Leerkrachten en scholen hebben een belangrijke rol als het gaat om buitensluiten. Het is belangrijk dat zij alert zijn op de signalen van buitensluiting (het sociogram is het middel bij uitstek om dit te gaan ontdekken) en een veilige omgeving creëren waarin kinderen zich gehoord en gezien voelen.
Het Niet Gevoerde Gesprek
Maar, hoe zorg je nu ervoor dat je die ‘haaien’, dat wat in het groepsonbewuste zit, naar boven krijgt? Want, onder de waterlijn is het vaak spannend. Het zijn dingen die nog niet gezegd zijn, vaak emotionele dingen en spanningen.
In termen van Deep Democracy gaan we het niet gevoerde gesprek aan. We gaan de spanning niet uit de weg, maar gaan het aan. Daar zijn wel drie belangrijke voorwaarden aan verbonden:
- Niemand heeft het monopolie op de waarheid.
- Om in relatie te blijven, moeten we het conflict aangaan.
- Je zult iets leren over jezelf, je zult groeien en dat gaat niet altijd zonder pijn.
Deze voorwaarde bespreek je aan de start van de tool die je in gaat zetten.
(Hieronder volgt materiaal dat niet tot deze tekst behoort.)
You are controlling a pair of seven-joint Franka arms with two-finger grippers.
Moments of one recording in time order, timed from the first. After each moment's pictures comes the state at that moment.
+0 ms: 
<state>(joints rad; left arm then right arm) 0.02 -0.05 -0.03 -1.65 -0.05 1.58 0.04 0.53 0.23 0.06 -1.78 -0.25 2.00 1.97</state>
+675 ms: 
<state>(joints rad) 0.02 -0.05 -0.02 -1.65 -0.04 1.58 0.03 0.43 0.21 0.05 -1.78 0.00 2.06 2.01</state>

Het zijn de veiligheidsregels van het gesprek.
Om het niet gevoerde gesprek aan te gaan, en dus een duik onder de waterlijn te nemen, kun je gebruik maken van één van de krachtige tools uit Deep Democracy:
Pijlen gooien
Deze tool wordt gebruikt wanneer er zich een duidelijke polariteit in de groep merkbaar is. Vaak zit daar een emotionele lading op. Aan de een kant staat de ene stelling, waarde of idee. Aan de andere kant het andere.
Bijvoorbeeld:
- In onze groep hoort iedereen erbij. In onze groep hoort niet iedereen erbij.
- In onze groep mogen kinderen altijd meespelen. In onze groep mogen kinderen niet altijd meespelen.
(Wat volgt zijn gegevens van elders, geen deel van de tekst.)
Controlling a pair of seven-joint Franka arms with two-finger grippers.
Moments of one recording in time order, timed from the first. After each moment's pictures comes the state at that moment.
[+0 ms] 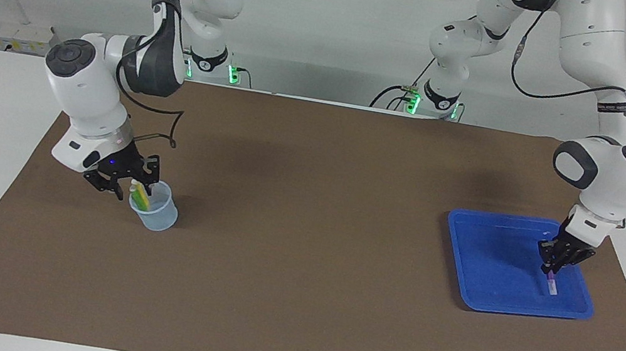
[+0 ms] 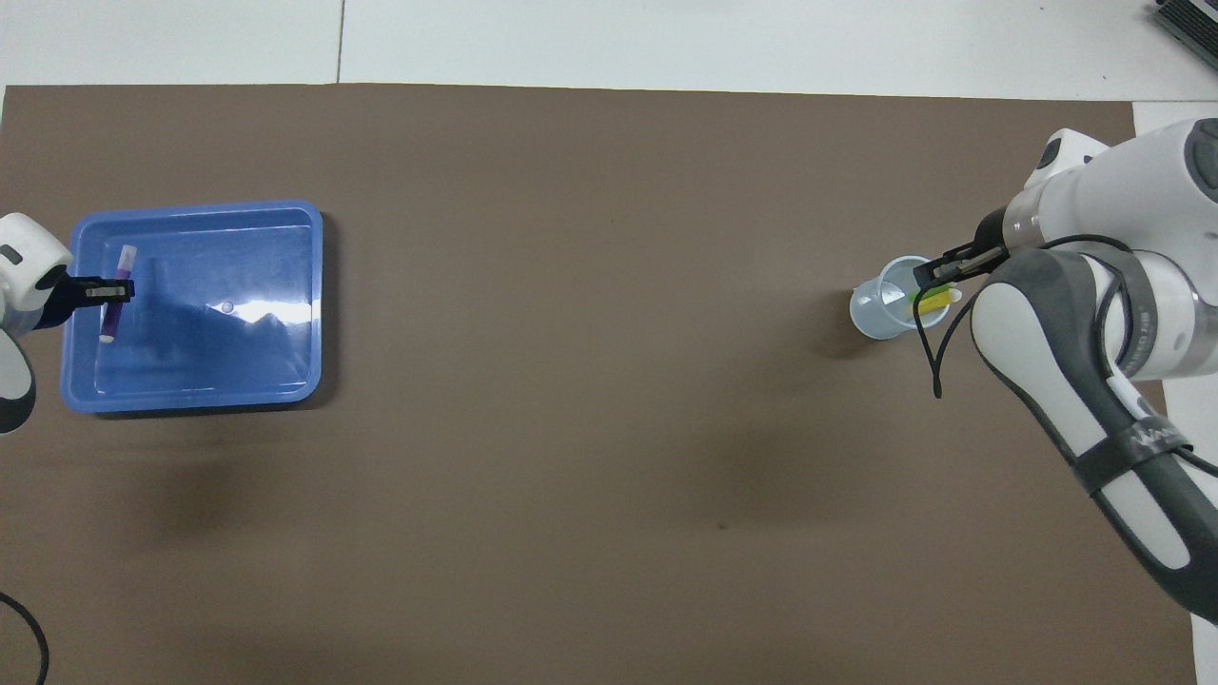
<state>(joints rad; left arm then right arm) 0.37 0.31 -0.12 -2.01 -0.07 2.61 0.36 -0.23 0.26 0.25 -1.80 -0.04 2.12 -0.31</state>
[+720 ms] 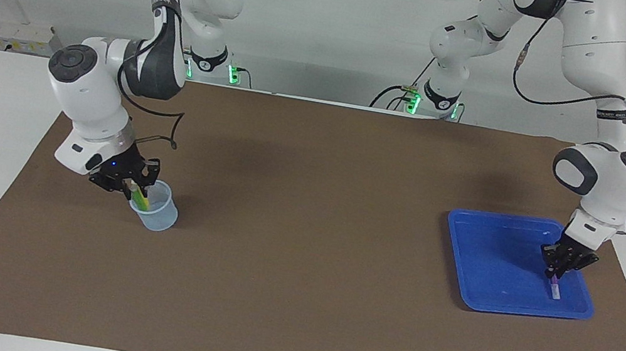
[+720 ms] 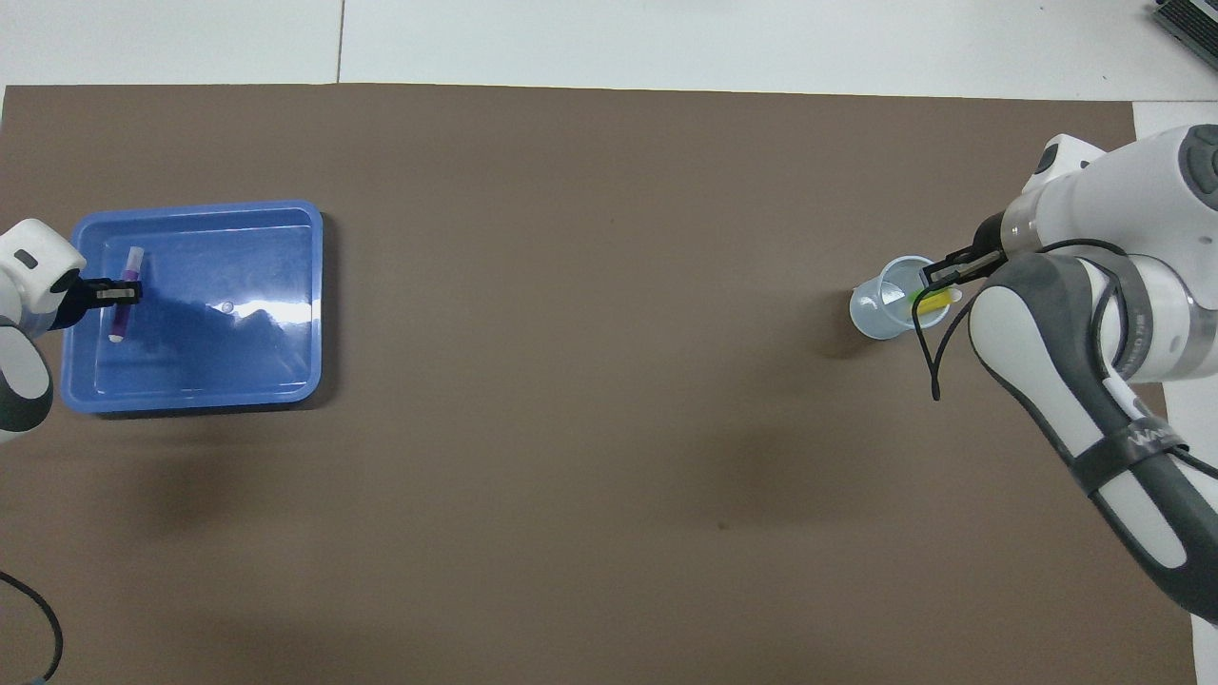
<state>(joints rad) 0.37 0.35 -0.12 -2.01 -0.07 2.66 0.37 -0.23 0.26 0.25 -1.81 -0.04 2.13 -0.31</state>
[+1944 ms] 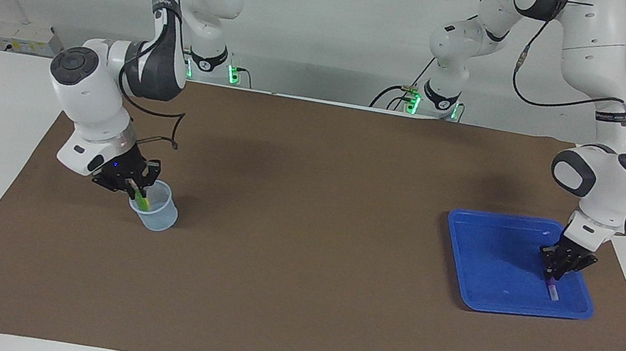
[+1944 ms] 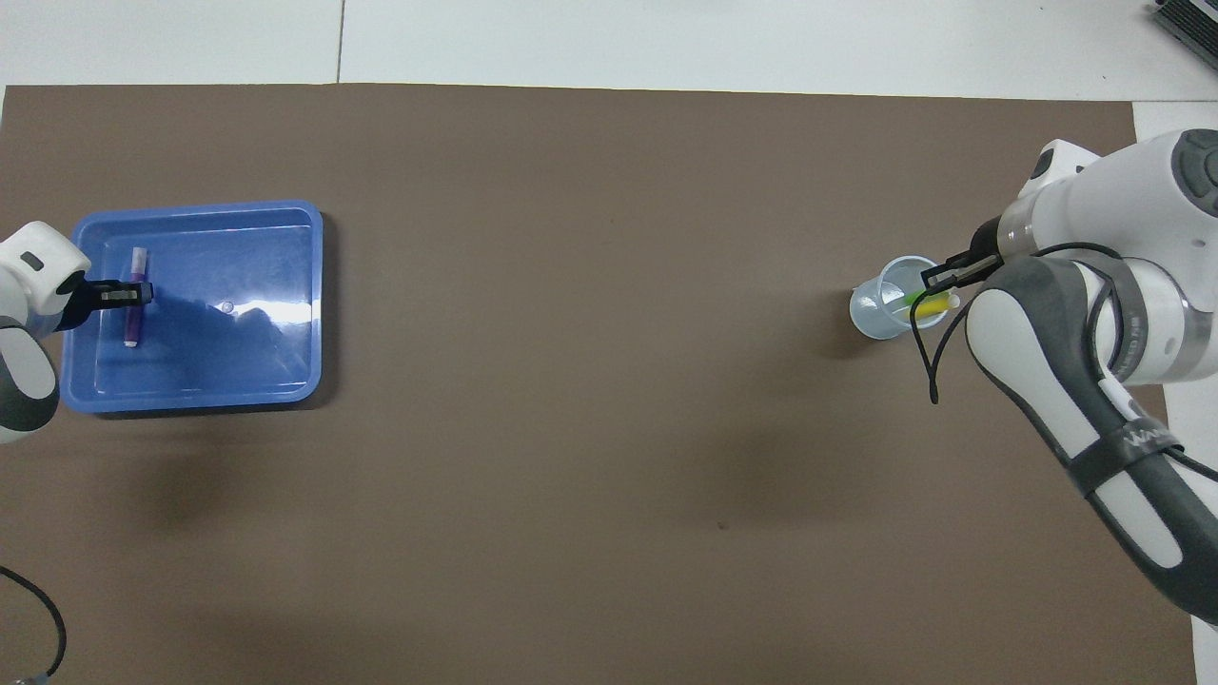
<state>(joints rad) 0.37 0.37 -0.12 -2.01 -0.07 2.68 0.37 -0.23 0.26 0.25 -1.82 -0.04 2.13 -0.31</state>
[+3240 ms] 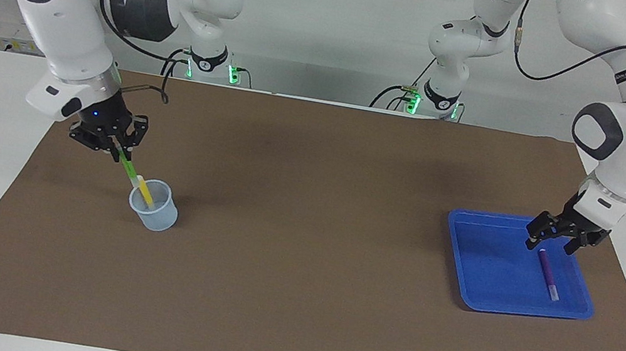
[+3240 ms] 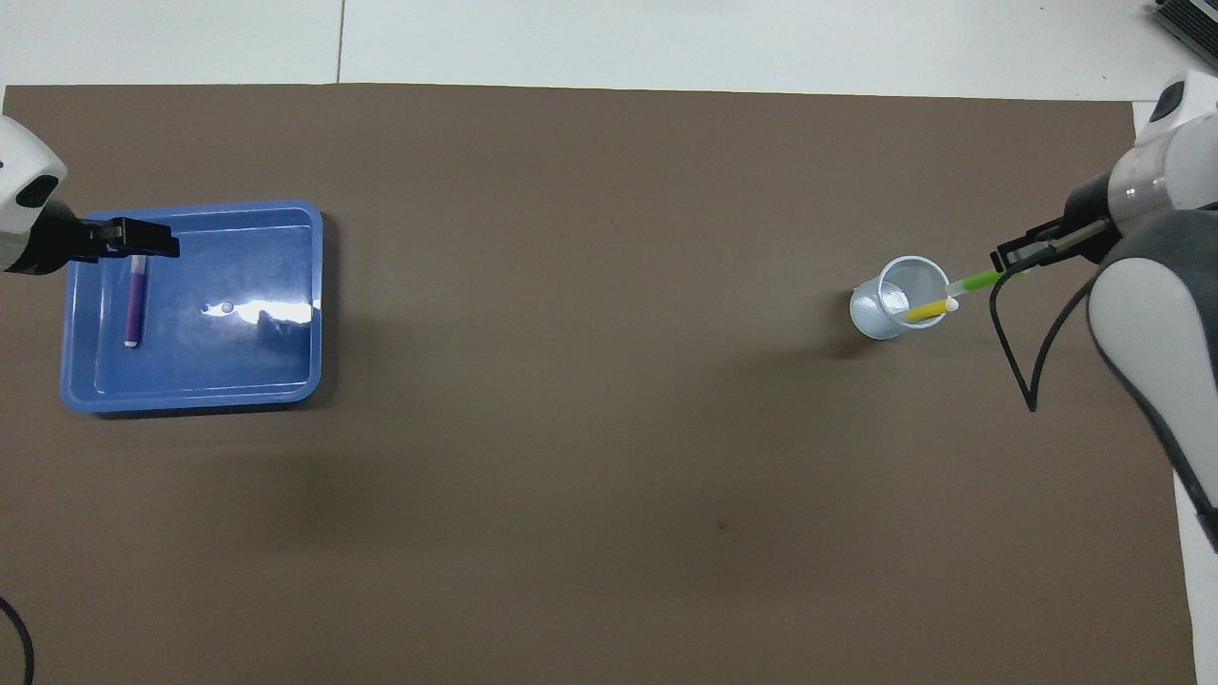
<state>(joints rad) 0.23 0.18 -0.15 -1.77 -0.07 2.10 0.12 -0.23 0.15 0.26 -1.58 0.00 1.77 -0.31</state>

- In onze groep zijn we aardig voor iedereen. In onze groep zijn we niet aardig voor iedereen.
- In onze groep kun je jezelf zijn. In onze groep kun je niet jezelf zijn.
Met de tool Pijlen gooien, zetten we de groep in de ruimte. Aan de ene kant staan de kinderen die zich herkennen in de ene uitspraak (iedereen hoort erbij) , aan de andere kant de kinderen die zich herkennen in de andere uitspraak (niet iedereen hoort erbij).
Eerst laten we de groep van de ene kant aan het woord. Zij mogen pijlen gooien: alles zeggen wat met de stelling te maken heeft. Hun mening, emotie, gedachte etc.
Daarna mag de andere kant zeggen wat ze ervan denken, voelen, willen doen. Je gaat door tot alles gezegd is wat gezegd moet worden.
Als je als leerkracht merkt dat de groep alles gezegd heeft, wat er gezegd moet worden kun je de volgende stap gaan maken. Je stelt de vraag: ‘Wat heeft geraakt?’
Vanuit dat antwoord kun je gaan zoeken naar oplossingen met de groep. ‘Hoe kunnen we dat anders doen? Wat zou er anders moeten? Is dit wat we willen? Staat dit ook in onze missie?’
En zo breng je dat wat onder de waterlijn speelde, het groepsonbewuste, boven de waterlijn. Dus in het groepsbewuste. Zodra het daar is, is het bespreekbaar en kun je verder werken aan ‘erbij horen in de groep’. Hierdoor voorkomen we dat kinderen die buitengesloten zijn, buitengesloten blijven. Want… we willen toch allemaal dat alle kinderen bij de groep mogen en kunnen horen?!